Based on the union set, we create a single-cell binary peak accessibility matrix and find the peaks that are differentially accessible. Below we plot the relative accessiblility across cells for differentially accessible peaks. We only plot peaks with FDR < 10% and log2 fold-change > 0.5. Based on this filtering, we have discovered 170,0529 regulatory elements.

markersPeaks <- readRDS('../ArchR_project_03231/PeakCalls/DA_markerPeaks.rds')
suppressMessages(plotMarkerHeatmap(seMarker = markersPeaks, cutOff = "FDR <= 0.1 & Log2FC >= 0.5", transpose = TRUE))

Exploration: GTEx enrichment

GTEx has eQTL data for n = 495 individuals for heart tissue (left ventricle.) We hypothesize that the cardiomyocyte (CM) regulatory elements are enriched with heart eQTLs. We use Torus to perform this enrichment analysis. We plot the log2 enrichment result below.

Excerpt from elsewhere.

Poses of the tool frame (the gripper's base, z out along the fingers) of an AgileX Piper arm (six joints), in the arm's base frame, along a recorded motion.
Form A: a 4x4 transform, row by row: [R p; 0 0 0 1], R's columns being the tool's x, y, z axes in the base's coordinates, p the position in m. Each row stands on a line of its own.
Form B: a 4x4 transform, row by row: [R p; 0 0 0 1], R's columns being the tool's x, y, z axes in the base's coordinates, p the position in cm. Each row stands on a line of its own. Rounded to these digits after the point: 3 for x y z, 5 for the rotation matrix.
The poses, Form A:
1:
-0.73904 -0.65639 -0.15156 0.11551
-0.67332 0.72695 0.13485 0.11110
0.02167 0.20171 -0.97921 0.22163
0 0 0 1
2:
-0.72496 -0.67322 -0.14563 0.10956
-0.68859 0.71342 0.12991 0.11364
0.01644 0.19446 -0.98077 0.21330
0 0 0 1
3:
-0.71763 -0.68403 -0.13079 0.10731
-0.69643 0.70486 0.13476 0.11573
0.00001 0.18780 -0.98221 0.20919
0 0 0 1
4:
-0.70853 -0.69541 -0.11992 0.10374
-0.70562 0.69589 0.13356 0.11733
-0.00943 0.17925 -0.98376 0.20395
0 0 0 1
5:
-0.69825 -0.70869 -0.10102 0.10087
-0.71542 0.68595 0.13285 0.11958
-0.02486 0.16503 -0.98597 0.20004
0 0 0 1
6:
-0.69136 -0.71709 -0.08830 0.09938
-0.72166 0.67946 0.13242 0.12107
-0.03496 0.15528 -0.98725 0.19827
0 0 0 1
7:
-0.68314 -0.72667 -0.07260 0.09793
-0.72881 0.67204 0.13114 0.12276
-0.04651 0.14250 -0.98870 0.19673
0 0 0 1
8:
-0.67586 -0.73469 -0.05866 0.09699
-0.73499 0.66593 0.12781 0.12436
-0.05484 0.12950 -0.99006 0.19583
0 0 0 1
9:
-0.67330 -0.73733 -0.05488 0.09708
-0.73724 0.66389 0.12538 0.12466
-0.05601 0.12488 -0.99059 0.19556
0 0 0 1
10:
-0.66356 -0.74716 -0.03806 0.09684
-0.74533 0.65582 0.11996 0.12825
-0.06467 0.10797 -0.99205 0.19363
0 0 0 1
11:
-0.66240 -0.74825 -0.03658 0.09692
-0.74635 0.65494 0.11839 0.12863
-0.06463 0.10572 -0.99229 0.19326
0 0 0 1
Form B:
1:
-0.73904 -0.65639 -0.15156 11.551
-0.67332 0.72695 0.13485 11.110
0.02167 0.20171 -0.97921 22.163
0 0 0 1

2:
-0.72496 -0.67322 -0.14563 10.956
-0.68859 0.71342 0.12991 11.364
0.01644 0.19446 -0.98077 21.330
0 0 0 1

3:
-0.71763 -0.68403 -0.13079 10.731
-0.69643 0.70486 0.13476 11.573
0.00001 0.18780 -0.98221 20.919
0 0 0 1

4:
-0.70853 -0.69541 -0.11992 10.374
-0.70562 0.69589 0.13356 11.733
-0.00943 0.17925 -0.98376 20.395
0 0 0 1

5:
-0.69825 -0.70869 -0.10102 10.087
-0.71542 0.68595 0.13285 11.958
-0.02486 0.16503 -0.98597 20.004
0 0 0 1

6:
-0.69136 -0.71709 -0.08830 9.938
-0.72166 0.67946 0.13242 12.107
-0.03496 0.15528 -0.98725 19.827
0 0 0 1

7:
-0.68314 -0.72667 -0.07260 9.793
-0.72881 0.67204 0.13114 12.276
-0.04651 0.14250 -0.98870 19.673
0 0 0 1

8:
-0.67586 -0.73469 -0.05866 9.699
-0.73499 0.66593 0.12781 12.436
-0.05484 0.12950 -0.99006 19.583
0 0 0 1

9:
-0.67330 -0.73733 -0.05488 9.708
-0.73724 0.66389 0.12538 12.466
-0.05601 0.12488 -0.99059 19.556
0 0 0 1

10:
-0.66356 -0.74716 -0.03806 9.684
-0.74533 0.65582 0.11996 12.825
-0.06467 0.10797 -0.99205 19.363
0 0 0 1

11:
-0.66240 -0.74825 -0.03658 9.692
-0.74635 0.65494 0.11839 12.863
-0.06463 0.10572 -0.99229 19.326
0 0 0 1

enrich.df <- read.delim('../eQTL_enrich/results/donor_03231_enrichment.txt', header=F, sep="")

ggplot(enrich.df, aes(x=V2, y=V1)) + geom_point() + geom_errorbar(aes(xmin=V3, xmax=V4), colour="black", width=.1) + ggClean() +
  xlab('log2 Enrichment') + ylab('Cell Type') + xlim(c(0,2.5)) + geom_vline(xintercept = 0, col='red', linetype = "longdash")

As expected, ventricular cardiomyocyte peaks are enriched with heart eQTLs, with endothelial peaks as second most enriched.